First published, December 1996

SUCCEEDING generations of passers-by must have gazed up in puzzlement at the large letters A.D. (normally meaning Anno Domini) carved into one of the town centre's most prominent Victorian buildings. For it bears no accompanying dateline.

Now, at last, the riddle is solved. For the letters have nothing to do with the year in which the Imperial Buildings, on Ormskirk Street, were built.

That A.D. happened to be the initials of the rather splendidly-named Alfonsus Dennett, a prominent St Helens citizen of the day who was responsible for construction of that imposing edifice.

The intriguing information comes from Alfonsus' great-nephew, Leslie T. Swift of Cherwell Road, Westhoughton, in responding to a query on this page from a gang of Carr Mill Hotel arm-benders who had been pondering over what the Imperial Buildings began life as.

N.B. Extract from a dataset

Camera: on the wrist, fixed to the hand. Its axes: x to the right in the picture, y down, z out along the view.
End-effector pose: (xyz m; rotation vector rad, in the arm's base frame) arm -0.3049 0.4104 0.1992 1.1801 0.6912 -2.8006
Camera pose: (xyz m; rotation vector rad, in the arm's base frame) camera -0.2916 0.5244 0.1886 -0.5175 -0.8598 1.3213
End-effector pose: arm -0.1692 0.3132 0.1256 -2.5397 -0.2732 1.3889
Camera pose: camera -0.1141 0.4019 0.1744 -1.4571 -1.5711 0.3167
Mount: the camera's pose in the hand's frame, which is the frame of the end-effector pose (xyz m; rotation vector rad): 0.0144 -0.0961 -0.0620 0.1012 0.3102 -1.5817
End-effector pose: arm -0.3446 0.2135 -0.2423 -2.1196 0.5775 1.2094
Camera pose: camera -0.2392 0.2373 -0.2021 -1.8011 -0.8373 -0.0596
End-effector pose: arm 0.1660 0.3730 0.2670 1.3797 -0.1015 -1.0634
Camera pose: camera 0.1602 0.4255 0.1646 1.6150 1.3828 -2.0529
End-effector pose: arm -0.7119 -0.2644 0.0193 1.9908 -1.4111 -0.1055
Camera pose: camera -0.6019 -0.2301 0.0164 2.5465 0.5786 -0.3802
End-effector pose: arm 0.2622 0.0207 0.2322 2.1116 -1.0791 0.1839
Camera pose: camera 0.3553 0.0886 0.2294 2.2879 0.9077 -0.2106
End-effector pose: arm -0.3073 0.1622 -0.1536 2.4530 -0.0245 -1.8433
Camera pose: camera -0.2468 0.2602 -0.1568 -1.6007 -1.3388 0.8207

Alfonsus Dennett, says Leslie, lived between 1848 and 1922. He had a grocery business in St Helens for many years and entered local politics at the age of 38, serving as a councillor in Hardshaw ward.

The Imperial Buildings were opened around 1886. "It would appear they were originally used for political purposes", says Les, for a local newspaper item of the time reported that a meeting for friends and supporters of Alfonsus Dennett, then a council candidate, had been staged there.

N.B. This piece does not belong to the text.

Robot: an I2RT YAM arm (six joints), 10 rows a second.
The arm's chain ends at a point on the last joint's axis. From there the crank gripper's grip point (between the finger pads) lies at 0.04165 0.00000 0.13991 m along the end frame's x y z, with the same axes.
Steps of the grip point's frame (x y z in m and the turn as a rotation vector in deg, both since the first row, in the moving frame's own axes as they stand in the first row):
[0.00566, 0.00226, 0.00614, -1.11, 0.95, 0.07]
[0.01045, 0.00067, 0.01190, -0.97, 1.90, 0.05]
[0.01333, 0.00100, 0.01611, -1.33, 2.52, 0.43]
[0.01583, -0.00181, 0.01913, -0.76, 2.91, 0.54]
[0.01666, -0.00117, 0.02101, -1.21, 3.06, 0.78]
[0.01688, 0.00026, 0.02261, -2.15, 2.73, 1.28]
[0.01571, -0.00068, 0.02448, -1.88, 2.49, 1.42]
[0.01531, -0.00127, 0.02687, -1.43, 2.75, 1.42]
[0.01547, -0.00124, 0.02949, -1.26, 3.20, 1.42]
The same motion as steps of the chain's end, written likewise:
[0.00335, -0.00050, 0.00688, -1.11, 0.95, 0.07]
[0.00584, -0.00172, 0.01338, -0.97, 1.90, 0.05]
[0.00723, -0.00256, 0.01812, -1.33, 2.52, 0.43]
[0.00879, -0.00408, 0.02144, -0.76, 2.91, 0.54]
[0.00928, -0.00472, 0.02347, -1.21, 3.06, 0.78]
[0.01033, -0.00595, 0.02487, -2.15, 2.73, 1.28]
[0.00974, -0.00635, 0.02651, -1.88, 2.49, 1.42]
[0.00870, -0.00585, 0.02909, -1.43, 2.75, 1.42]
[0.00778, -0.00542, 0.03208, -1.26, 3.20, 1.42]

He was the elder brother of Leslie's paternal grandmother Christina Swift, who herself was well known around the St Helens district, especially in argricultural circles.

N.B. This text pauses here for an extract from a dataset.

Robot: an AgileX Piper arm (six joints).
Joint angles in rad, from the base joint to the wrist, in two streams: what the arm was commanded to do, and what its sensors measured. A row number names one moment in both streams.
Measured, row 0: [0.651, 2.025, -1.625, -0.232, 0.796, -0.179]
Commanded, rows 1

Says Leslie: “Recent family-history research has revealed, in the local press report of my grandmother's funeral in 1935, that she was "a sister of Alfonsus Dennett who erected the Imperial Buildings..."

And it would appear that shops have long graced the ground-floor frontage of that imposing edifice.

A newspaper advert for 1896, which Leslie has unearthed, states: ‘Dennett's New Shop Is Now Open.’

Among other things it offered ‘choicest English beef (bullock and heifer); finest Scotch mutton; and Welsh Wether mutton.’

And Leslie, still researching into the Dennett side of his forebears, signs off with another interesting fact. "That hardy ‘water rat’ of yesterday, Walter Dennett, whose swimming exploits you recently featured, was a nephew of Alfonsus.

Both were members of Lowe House Church - Alfonsus being one of its founders."